◆ **YOUR OBJECTIVE**
Copy out every entry, keeping each character the same.

◆ **RECORDS SHOWN**
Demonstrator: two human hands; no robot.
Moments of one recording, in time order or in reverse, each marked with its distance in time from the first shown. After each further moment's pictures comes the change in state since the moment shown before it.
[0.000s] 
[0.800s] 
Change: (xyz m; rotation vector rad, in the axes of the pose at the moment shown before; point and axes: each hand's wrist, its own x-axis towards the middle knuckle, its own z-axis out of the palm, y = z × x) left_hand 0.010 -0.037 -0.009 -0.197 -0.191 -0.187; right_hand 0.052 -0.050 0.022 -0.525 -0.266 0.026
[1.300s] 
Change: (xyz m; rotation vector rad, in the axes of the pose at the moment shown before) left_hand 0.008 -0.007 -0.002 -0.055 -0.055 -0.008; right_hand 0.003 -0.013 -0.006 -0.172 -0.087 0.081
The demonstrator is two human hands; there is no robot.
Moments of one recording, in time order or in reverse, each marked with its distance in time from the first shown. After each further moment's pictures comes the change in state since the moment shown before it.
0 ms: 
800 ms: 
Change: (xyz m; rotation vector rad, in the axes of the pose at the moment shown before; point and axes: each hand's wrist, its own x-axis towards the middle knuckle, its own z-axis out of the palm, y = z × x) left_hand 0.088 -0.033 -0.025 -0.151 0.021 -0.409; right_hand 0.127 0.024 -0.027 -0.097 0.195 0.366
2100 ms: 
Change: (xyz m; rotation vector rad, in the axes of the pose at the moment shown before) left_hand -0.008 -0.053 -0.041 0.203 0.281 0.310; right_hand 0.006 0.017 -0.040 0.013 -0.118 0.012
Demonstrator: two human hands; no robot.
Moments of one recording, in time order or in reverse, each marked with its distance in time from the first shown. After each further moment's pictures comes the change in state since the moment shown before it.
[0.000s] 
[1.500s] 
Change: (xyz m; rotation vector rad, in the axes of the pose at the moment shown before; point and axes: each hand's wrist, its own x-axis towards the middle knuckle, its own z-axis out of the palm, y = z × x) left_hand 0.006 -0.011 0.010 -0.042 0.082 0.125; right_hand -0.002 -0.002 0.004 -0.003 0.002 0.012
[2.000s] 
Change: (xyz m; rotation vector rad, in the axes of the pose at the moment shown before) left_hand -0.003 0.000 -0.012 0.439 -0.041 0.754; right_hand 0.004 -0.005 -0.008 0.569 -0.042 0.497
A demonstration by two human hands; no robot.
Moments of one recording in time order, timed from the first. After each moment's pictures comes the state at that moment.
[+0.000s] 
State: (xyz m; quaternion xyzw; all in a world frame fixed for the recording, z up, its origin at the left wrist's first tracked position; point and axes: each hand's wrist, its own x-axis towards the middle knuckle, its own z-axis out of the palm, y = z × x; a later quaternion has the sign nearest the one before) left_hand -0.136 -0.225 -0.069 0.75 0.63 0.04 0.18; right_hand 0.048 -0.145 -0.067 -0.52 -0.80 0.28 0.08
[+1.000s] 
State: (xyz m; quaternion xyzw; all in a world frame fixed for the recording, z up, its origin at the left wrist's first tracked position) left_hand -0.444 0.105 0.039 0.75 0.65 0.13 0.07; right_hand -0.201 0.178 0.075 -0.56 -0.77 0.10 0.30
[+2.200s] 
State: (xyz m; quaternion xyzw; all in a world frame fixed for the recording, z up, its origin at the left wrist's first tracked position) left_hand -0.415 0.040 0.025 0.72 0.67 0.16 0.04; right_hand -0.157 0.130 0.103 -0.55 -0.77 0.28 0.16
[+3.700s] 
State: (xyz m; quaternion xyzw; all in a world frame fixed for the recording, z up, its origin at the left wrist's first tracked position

◆ **RESULT**
Demonstrator: two human hands; no robot.
Moments of one recording, in time order or in reverse, each marked with its distance in time from the first shown. After each further moment's pictures comes the change in state since the moment shown before it.
[0.000s] 
[0.800s] 
Change: (xyz m; rotation vector rad, in the axes of the pose at the moment shown before; point and axes: each hand's wrist, its own x-axis towards the middle knuckle, its own z-axis out of the palm, y = z × x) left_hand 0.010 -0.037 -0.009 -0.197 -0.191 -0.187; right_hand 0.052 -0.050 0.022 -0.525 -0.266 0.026
[1.300s] 
Change: (xyz m; rotation vector rad, in the axes of the pose at the moment shown before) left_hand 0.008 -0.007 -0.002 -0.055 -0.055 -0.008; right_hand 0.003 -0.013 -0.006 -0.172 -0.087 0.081
The demonstrator is two human hands; there is no robot.
Moments of one recording, in time order or in reverse, each marked with its distance in time from the first shown. After each further moment's pictures comes the change in state since the moment shown before it.
0 ms: 
800 ms: 
Change: (xyz m; rotation vector rad, in the axes of the pose at the moment shown before; point and axes: each hand's wrist, its own x-axis towards the middle knuckle, its own z-axis out of the palm, y = z × x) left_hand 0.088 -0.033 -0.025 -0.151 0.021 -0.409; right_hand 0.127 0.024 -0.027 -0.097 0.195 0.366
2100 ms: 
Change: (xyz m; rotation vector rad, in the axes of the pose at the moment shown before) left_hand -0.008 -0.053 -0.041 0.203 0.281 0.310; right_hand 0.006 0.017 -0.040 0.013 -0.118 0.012
Demonstrator: two human hands; no robot.
Moments of one recording, in time order or in reverse, each marked with its distance in time from the first shown. After each further moment's pictures comes the change in state since the moment shown before it.
[0.000s] 
[1.500s] 
Change: (xyz m; rotation vector rad, in the axes of the pose at the moment shown before; point and axes: each hand's wrist, its own x-axis towards the middle knuckle, its own z-axis out of the palm, y = z × x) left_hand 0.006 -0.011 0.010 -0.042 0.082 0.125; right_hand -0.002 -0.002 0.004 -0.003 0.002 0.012
[2.000s] 
Change: (xyz m; rotation vector rad, in the axes of the pose at the moment shown before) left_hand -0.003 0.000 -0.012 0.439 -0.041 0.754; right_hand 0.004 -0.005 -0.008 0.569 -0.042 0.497
A demonstration by two human hands; no robot.
Moments of one recording in time order, timed from the first. After each moment's pictures comes the state at that moment.
[+0.000s] 
State: (xyz m; quaternion xyzw; all in a world frame fixed for the recording, z up, its origin at the left wrist's first tracked position; point and axes: each hand's wrist, its own x-axis towards the middle knuckle, its own z-axis out of the palm, y = z × x; a later quaternion has the sign nearest the one before) left_hand -0.136 -0.225 -0.069 0.75 0.63 0.04 0.18; right_hand 0.048 -0.145 -0.067 -0.52 -0.80 0.28 0.08
[+1.000s] 
State: (xyz m; quaternion xyzw; all in a world frame fixed for the recording, z up, its origin at the left wrist's first tracked position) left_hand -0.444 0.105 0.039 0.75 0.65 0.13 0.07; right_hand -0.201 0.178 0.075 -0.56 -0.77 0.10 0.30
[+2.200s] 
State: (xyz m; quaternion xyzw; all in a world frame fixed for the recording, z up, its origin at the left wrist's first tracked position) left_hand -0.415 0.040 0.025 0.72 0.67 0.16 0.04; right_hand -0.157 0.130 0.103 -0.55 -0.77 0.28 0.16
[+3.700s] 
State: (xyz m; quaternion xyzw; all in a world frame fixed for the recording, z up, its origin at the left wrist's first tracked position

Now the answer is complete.